2024年度は2023年度までで得た知見を元に表皮三次元培養の系を確立する。この系では、「培地を枯渇する培養条件」と「培地を潤沢にする培養条件」とで比較し、パターンを形成する「培地を枯渇する培養条件」でより良い表皮が出来るかを検討する。また、パターン形成をしないCTNNA1KO表皮細胞を用いて、細胞間接着に障害がある細胞で良い表皮が出来ないことも確認する。表皮三次元培養が確立した後は、免疫不全マウスの背部に創傷を作成し、培養した表皮を移植することで、作成した表皮が生着して機能し得る表皮であるかを評価する。また、RNA sequencingで得た知見から、パターン形成による細胞分化の運命決定のメカニズムについても着目して研究を進める。細胞間接着によるシグナル経路はHippo-YAP経路がよく知られており、YAPの局在でその活性状態を調べることができる。

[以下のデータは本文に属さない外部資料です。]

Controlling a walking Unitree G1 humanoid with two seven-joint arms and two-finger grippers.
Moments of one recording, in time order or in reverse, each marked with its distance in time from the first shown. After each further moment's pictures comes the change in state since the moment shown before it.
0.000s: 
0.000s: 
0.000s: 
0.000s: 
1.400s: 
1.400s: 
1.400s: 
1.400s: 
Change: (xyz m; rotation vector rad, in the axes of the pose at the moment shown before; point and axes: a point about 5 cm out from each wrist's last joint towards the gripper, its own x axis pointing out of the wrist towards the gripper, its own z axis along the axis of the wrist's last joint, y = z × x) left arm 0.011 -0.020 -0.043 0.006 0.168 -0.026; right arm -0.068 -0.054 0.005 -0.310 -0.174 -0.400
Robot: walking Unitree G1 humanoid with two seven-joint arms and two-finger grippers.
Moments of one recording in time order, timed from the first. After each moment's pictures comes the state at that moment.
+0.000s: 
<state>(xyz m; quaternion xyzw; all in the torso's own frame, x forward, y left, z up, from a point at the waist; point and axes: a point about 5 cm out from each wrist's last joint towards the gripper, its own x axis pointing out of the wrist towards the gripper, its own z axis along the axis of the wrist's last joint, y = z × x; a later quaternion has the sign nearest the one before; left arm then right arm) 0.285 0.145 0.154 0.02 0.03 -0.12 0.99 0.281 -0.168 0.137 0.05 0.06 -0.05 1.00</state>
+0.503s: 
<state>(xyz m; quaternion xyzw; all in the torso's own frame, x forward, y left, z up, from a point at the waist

YAPは核内に局在している場合は活性化し、細胞増殖を促すが、細胞質内にいる場合は不活性化し、細胞は分化に向かうことが知られている。研究代表者はパターンを形成した表皮細胞で「密に密集する細胞」は分化し、「疎に分布する細胞」では増殖していることを発見した。そのため、今後はパターンを形成した表皮細胞でYAPを染色し、「密に密集する細胞」ではYAPが細胞質内に局在して不活性化しているか、「疎に分布する細胞」ではYAPが核内に局在して活性化しているかを調べる予定である。また、YAPの染色のみならず、Hippo-YAP経路の下流分子であるANKRD1にも着目し、核内分子であるANKRD1が「密に密集する細胞」よりも「疎に分布する細胞」で核内に染色されるかを確認する。この仮説通りであった場合、YAP阻害剤やYAP活性化剤などを用いて、パターン形成による表皮細胞の細胞分化の運命決定がYAP依存性であるかを明らかにする。